• _Try it_
Restate each line below word for word, skipping every picture.

• _Data_
Start of Block
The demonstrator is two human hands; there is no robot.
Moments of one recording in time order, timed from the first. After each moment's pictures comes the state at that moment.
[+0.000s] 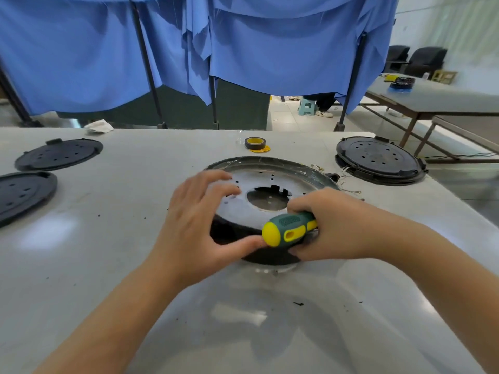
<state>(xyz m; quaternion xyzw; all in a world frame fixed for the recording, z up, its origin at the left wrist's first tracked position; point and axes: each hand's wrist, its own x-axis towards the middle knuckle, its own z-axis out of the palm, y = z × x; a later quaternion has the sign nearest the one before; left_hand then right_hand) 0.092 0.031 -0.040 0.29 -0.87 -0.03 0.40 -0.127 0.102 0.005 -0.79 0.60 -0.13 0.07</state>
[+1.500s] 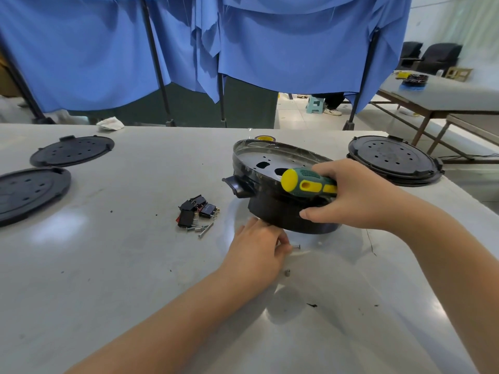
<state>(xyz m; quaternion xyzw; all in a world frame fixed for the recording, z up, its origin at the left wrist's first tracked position) 0.029 0.032 -0.093 0.39 -0.88 -0.14 0.25 -0.143 0.074 0.013 -0.75 0.61 -0.23 0.10</state>
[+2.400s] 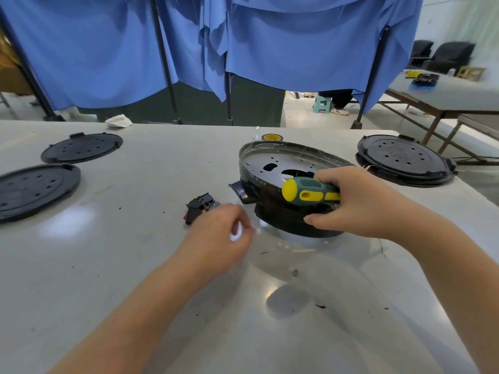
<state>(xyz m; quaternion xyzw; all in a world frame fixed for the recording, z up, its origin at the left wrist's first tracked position) 0.091 0.013 -0.071 0.42 -0.84 -0.17 0.29 -0.137 0.076 0.006 -0.75 0.61 -0.22 0.08</state>
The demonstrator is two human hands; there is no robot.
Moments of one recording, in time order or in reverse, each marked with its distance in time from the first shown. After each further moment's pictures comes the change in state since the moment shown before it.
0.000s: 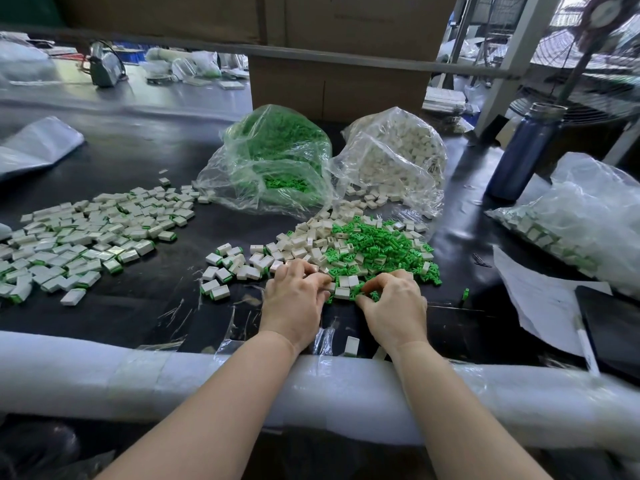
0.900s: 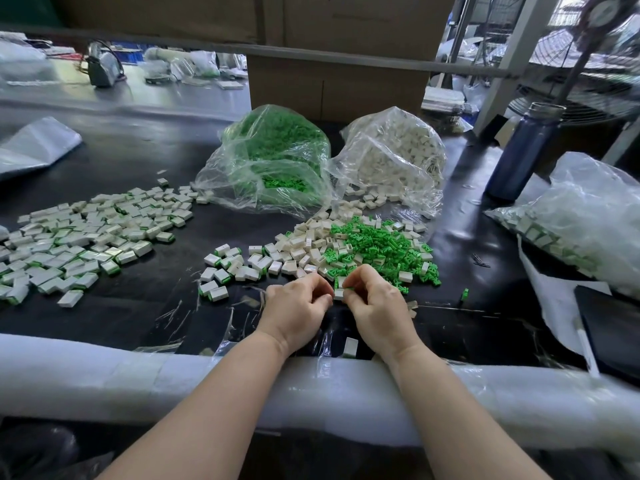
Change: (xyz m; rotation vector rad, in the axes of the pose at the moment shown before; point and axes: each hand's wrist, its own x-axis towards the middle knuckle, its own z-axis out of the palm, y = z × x) left_hand -0.006 0.009 -0.020 -0.302 -0.169 -0.082; right_hand -0.008 -0.007 0.002 0.340 -0.080 -0.256
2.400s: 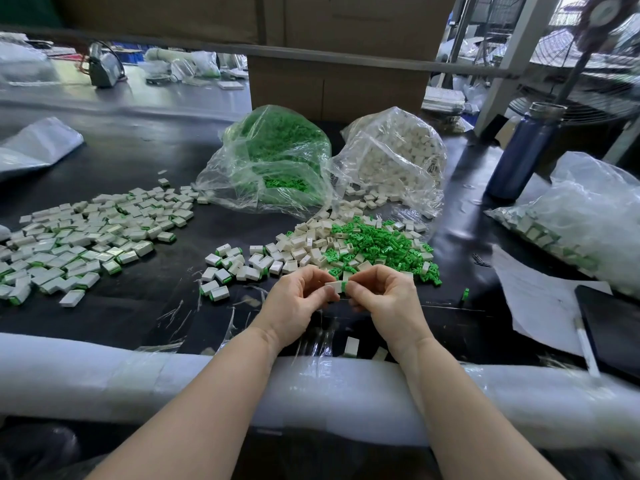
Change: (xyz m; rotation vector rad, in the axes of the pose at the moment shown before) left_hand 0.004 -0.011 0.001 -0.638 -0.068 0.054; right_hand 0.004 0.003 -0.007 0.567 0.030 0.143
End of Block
• _Answer space_
The demonstrator is two human hands; there is no robot.
Moments of one recording in time order, timed from the first. After each moment's pictures comes the state at that moment.
[+0.000s] 
<state>(xyz m; quaternion xyzw; all in a world frame fixed for the recording, z up, its origin at the left wrist's first tracked position; point and axes: each hand's wrist, its own x-axis towards the middle knuckle, its own z-axis out of the palm, y = z × x; a later quaternion has the sign nearest the one before; left_hand then right_hand) 0.092 0.031 -0.040 0.29 -0.87 -0.03 0.40 -0.127 0.102 0.005 -0.79 0.60 -0.13 0.07</state>
[+1.500s] 
<state>(xyz m; quaternion xyzw; all in a world frame fixed for the recording, z up, its origin at the left wrist's first tracked position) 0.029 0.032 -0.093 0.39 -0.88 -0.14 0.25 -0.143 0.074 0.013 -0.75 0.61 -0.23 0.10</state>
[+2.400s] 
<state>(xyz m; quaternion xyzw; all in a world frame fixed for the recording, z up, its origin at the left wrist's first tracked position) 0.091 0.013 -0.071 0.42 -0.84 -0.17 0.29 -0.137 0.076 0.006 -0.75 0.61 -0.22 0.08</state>
The demonstrator is two human hands; there is no robot.
Moments of one recording, in time order or in reverse, each marked with its distance in time from the first shown. After each further moment's pictures comes the change in state since the moment shown before it.
0.000s: 
0.900s: 
Change: (xyz m; rotation vector rad, in the axes of the pose at the moment shown before; point and axes: each hand's wrist, its own x-axis towards the middle knuckle, its own z-axis out of the palm, y = z × x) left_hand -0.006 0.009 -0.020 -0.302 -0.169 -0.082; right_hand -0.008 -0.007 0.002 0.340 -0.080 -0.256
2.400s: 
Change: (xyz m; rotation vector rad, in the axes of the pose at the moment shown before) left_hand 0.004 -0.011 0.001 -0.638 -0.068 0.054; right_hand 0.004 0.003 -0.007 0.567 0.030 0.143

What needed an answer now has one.